An electric lamp of $100 \,\Omega$,a toaster of resistance $50 \,\Omega$,and a water filter of resistance $500 \,\Omega$ are connected in parallel to a $220 \,V$ source. What is the resistance of an electric iron connected to the same source that takes as much current as all three appliances,and what is the current through it?

(D) Resistance of electric lamp,$R_1 = 100 \,\Omega$.
Resistance of toaster,$R_2 = 50 \,\Omega$.
Resistance of water filter,$R_3 = 500 \,\Omega$.
Voltage of the source,$V = 220 \,V$.
These are connected in parallel.
Let $R$ be the equivalent resistance of the circuit.
$\frac{1}{R} = \frac{1}{R_1} + \frac{1}{R_2} + \frac{1}{R_3} = \frac{1}{100} + \frac{1}{50} + \frac{1}{500}$.
$\frac{1}{R} = \frac{5 + 10 + 1}{500} = \frac{16}{500}$.

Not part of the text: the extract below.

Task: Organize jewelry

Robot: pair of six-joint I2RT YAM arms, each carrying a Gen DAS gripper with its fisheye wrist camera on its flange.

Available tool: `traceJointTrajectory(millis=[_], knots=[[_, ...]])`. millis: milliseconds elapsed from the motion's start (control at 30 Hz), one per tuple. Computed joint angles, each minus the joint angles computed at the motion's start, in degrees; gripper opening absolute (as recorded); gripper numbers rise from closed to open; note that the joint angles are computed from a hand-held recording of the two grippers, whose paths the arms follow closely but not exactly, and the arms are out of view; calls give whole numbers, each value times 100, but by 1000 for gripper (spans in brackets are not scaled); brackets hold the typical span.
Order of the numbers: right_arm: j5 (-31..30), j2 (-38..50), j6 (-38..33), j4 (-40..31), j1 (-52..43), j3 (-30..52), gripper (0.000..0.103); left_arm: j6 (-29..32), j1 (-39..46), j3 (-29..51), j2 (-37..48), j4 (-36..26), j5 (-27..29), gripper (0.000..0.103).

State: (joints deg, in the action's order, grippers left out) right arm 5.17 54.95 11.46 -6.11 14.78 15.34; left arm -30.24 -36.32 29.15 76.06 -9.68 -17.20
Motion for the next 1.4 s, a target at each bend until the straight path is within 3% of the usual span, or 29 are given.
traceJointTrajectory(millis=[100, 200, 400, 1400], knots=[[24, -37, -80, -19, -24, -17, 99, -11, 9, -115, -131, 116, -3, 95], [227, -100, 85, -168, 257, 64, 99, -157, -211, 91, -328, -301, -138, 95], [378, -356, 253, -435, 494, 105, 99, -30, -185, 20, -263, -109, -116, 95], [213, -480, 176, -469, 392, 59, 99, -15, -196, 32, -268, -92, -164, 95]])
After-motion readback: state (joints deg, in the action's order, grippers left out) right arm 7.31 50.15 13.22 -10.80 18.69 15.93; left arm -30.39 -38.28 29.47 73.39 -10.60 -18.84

$R = \frac{500}{16} \,\Omega = 31.25 \,\Omega$.
According to Ohm's law,$V = IR$,so the total current $I = \frac{V}{R}$.
$I = \frac{220}{500/16} = \frac{220 \times 16}{500} = 7.04 \,A$.
Since the electric iron takes as much current as all three appliances,the current through the iron is $I' = 7.04 \,A$.
Using Ohm's law for the electric iron,$R' = \frac{V}{I'} = \frac{220}{7.04} = 31.25 \,\Omega$.
Therefore,the resistance of the electric iron is $31.25 \,\Omega$ and the current flowing through it is $7.04 \,A$.